Peter Blucher looks at the career of Sydney Swans Premiership Player Marty Mattner

Swans premiership player Marty Mattner has enjoyed a 2025 season beyond belief as coach of SANFL club Sturt, with an unexpected final round ‘downer’ that nobody saw coming.

Sturt had gone through the home-and-away campaign unbeaten until Saturday’s final game, when they surrendered a 16-point lead at three-quarter time to lost to Adelaide by two points.

Still, they finished minor premiers with a 17-1 record, two games clear of defending premiers Glenelg and three clear of Adelaide, and will have a bye in the first week of the finals.

Saturday’s loss ended a home-and-away winning streak of 30 games, which smashed the SANFL record held for 110 years by the 1913-15 Port Adelaide ‘Invincibles’ that won 24 in a row.

But the job is just beginning for Mattner, who is in the fifth year of his second  stint coaching the ‘Double Blues’ and his eighth year overall. Because the painful memories of last year’s straight-sets finals exit still linger.

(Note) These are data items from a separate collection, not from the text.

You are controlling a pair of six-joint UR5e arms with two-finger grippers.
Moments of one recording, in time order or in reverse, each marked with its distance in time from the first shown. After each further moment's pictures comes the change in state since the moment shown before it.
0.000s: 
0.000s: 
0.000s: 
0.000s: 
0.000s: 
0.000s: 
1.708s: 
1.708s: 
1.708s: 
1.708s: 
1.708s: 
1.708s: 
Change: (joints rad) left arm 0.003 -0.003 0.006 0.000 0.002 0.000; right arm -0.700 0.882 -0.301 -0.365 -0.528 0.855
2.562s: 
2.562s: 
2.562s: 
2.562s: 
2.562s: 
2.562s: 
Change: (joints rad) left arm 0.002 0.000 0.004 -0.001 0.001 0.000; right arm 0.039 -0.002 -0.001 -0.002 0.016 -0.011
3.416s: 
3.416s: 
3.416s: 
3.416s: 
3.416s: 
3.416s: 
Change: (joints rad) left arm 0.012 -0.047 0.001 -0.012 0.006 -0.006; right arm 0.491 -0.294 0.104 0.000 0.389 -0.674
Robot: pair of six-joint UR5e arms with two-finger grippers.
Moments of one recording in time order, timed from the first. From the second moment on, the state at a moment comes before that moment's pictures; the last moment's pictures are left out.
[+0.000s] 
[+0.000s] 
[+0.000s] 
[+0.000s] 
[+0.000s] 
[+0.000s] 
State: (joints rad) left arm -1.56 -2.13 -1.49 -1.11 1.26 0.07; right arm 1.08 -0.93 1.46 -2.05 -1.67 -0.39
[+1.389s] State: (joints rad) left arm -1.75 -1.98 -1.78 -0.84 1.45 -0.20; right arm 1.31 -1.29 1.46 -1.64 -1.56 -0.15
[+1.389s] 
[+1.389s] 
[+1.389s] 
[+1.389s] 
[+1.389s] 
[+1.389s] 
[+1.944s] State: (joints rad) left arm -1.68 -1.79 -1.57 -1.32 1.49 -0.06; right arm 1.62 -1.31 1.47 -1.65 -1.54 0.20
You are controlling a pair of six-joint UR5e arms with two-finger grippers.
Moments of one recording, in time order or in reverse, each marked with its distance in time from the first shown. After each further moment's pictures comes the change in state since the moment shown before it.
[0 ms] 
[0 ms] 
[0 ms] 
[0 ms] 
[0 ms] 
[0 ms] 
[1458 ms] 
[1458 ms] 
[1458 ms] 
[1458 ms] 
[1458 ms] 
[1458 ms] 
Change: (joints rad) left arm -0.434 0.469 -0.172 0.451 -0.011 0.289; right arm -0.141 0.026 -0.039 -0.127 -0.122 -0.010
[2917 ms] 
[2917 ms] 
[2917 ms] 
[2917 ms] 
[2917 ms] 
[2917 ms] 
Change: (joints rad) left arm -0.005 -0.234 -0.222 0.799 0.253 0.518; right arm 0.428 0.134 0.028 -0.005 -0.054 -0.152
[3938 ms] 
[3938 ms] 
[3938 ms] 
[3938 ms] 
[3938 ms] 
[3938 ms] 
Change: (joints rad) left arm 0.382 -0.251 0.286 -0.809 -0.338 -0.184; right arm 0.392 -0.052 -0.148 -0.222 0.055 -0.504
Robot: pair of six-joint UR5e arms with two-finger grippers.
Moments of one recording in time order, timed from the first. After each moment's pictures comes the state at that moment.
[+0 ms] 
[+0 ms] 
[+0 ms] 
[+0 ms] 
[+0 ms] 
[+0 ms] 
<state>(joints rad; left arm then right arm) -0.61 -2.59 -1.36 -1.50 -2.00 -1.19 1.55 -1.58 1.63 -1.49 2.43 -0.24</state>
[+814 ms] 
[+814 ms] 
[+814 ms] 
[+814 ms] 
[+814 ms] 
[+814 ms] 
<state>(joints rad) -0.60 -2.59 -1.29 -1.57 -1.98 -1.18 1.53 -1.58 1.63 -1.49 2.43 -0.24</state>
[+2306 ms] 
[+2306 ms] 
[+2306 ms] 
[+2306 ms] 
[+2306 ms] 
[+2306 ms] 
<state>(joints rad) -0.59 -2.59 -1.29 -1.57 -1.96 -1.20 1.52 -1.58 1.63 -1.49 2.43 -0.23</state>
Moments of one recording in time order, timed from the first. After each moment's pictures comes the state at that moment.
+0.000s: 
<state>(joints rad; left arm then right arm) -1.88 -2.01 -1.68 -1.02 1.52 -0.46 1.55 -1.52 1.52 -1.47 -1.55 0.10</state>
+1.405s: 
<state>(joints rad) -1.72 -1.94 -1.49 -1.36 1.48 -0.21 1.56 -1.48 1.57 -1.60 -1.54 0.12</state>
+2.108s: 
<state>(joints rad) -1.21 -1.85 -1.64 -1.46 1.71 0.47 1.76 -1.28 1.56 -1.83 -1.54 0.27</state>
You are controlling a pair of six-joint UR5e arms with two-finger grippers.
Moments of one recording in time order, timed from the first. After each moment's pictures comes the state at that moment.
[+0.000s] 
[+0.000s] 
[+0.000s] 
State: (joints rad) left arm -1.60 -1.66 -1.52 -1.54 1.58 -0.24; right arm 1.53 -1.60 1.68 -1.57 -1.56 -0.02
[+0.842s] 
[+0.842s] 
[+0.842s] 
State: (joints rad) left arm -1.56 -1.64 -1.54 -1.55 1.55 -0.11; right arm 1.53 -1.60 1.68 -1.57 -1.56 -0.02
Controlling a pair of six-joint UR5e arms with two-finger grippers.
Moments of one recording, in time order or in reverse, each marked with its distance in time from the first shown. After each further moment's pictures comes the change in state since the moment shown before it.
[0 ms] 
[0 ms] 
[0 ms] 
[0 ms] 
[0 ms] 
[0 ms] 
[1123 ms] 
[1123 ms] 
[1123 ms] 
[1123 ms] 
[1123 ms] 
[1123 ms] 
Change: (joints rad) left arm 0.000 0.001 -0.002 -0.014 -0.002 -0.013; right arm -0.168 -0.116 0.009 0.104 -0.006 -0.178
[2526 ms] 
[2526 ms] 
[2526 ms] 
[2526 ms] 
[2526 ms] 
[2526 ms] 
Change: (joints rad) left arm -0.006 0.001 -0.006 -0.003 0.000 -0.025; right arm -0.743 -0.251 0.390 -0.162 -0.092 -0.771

Having finished second on the 2024 home-and-away ladder, equal with minor premiers Norwood with a 15-3 record and a mere 1.2% behind them, they fell to third-placed Central Districts by 11 points in the qualifying final and fourth-placed Glenelg by 31 points in the semi-finals before watching Glenelg beat Centrals by 38 points in the grand final.

This year they welcomed the inclusion of ex-Sturt players Mitch Crowden, Martin Frederick and Tom Emmett from the AFL, although Crowden suffered a season-ending ACL injury in May.

But the improvement right across the board has far exceeded the improvement in personnel.

“We changed the mindset of the playing group and adopted a more offensive attitude,” said Mattner, labelled a ‘master coach’ by Adelaide Advertiser journalist Andrew Capel.

“It’s a very driven group. Our focus all season has been on the process and trying to improve each week … and as we’ve said all season, there’s a bigger picture at stake in terms of winning finals.’’

Sturt fell one win short of what Capel suggested would have been “the greatest home-and-away season in SANFL history”.

They were looking to match the unbeaten season of Port Adelaide in 1914, when the competition was made up of only seven teams and 12 home-and-away games. Port beat North Adelaide by 79 points in the grand final before beating VFL premiers Carlton at Adelaide Oval for the ‘Championship of Australia’.

Glenelg, SANFL premiers in 2023-24, went 17-0 in 2021 before losing Round 18 to Port Adelaide and later copping a hiding from Woodville-West Torrens in the grand final.

Sturt, who had Alex Dodson (St Kilda) and Jacob Mollier (Geelong) drafted last year, did it for most of the year without captain and SANFL powerhouse James Battersby, who missed from Round 3-16 through injury.

Mattner, 43, a premiership player at Sturt in 2002, played 98 AFL games with the Crows from 2002-07 before joining  the Swans, where he added 124 games from 2008-13, including the 2012 premiership.

Forced into retirement due to injury in mid-2013, he was a development coach with the Swans in 2014 and an assistant coach in 2015 before taking charge at Sturt, his original SANFL club, in 2016.

He took the club to flags in 2016-17 and was on the Crows coaching panel under Don Pyke in 2019 and 175-game Swan Matthew Nicks in 2020 before becoming a victim of the Covid cutbacks. He has been back at Sturt since 2021.

Husband to Chelsea and father to sons Jimmy and Oscar, and enjoying his full-time role at Unley Oval, Mattner has been often linked with a return to AFL ranks this year. But while he says “you never say never” it’s a definite ‘not now’.

“It’s family-first at the moment, and I enjoy the flexibility that the Sturt job offers. The boys are nine and 13 and are busy with school and their own footy, and it’s nice to have been able to be involved in all that and see nearly every game they’ve played.”